Aku tahu hubungan  kita sudah lama berlalu. Hubungan pertemanan kita.

Dulu kita saling menyapa, menegur, menasihati, tertawa bahkan menangis. Semua kita lakukan bersama. Entah itu pekerjaan yang sulit maupun yang remeh-temeh sekalipun. Aku merindukan semua hal itu.

Dengan mulutmu yang unik itu, kadang kau mengungkapkan hal-hal yang lucu. Kau menceritakan semua hal yang belum aku tahu. Kau memberiku sebuah dunia baru dari segi perspektifmu. Kau memberikan semangat yang membuatku dari yang duduk bermalas-malasan untuk berdiri dan berani menyongsong masa depan. Menyongsong kehidupan di bumi yang sangat rumit.

Badanmu yang tinggi sudah cukup membuatku aman. Kau melindungiku dari mereka yang mencoba menyakitiku. Kau membesarkan hatiku ketika aku tak mampu mencapai apa yang aku inginkan.

Kau dipanggil tomboy oleh mereka. Aku mengerti mengapa mereka memanggilmu demikian. Sudah jelas tubuhmu tinggi bak tiang yang berjalan. Kaos oblong dan jinsmu yang sudah bolong-bolong itu selalu saja menemanimu ke mana kamu pergi. Aku sudah bosan sebenarnya melihatmu demikian. Apa tak pernah terlintas dalam pikiranmu untuk memakai gaun yang sangat indah? Yang paling menguatkan mereka menyebutmu tomboy adalah rambutmu yang super pendek itu. Bagaimana bisa mereka mengenalimu sebagai seorang wanita apabila mahkotamu yang paling indah itu kau potong sangat pendek?

Semua hal-hal kecil tentangmu membuatku dekat denganmu. Menjalin sebuah hubungan yang dinamakan pertemanan. Bahkan aku menganggapnya sebagai persahabatan. Mungkin bagimu tidak.

—-

Hari-hari yang bahagia itu berlalu, teman.

Seperti sebuah dongeng, hal yang indah di depan tidak akan bertahan lama. Dan begitu pula dongeng tentang kita.

Aku pernah bermimpi menjadi seorang pendidik yang nantinya akan mengantarkan mereka (anak didikku) menggapai cita-citanya sendiri. Tapi, mimpi itu tertimbun dengan angan-angan ku untuk menjadi dokter, akuntan, penulis novel dan juga pembalap. Mimpi itu kembali muncul ketika aku berteman denganmu. Sampailah aku pada jalan di mimpi itu.

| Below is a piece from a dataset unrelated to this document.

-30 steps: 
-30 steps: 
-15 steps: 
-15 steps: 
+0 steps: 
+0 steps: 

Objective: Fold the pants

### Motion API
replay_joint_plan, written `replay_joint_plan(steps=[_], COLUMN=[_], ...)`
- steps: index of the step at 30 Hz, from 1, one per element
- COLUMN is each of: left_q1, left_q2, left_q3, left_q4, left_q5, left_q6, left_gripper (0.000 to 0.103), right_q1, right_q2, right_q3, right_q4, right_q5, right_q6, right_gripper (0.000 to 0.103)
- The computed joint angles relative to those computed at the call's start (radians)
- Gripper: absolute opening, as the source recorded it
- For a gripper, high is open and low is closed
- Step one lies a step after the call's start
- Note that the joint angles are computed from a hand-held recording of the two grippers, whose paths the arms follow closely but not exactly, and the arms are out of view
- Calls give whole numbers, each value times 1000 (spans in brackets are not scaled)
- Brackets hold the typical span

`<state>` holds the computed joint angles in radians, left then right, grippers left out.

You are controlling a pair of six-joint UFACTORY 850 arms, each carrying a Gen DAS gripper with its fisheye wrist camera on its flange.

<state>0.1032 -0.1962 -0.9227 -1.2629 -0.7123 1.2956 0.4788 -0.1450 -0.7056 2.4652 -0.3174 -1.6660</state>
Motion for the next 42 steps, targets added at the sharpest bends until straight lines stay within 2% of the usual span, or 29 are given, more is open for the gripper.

Aku tahu kau juga memiliki mimpi. Namun, mimpi itu kini menjadi jurang pemisah antara kita. Menjauhkan kita dari arti pertemanan. Dan pelan-pelan kau menjauhiku.

Berita tentang kesuksesanmu terdengar juga di telingaku. Aku bahagia mendengarnya. Sungguh. Mungkin juga aku turut andil dalam mendoakanmu menggapai mimpi mu itu. ((Mungkin)).

Dan kini aku menulis tentangmu. Tentang hatiku yang merindu kehadiranmu, teman. Sungguh.

Hey you. I want to talk to you. I want to talk everything that I’ve done, everything that make me smile or sad again. I want to see your face, your eyes or your mouth. But now, I don’t know anything about you. And it looks impossible when I realize my wish. I miss you.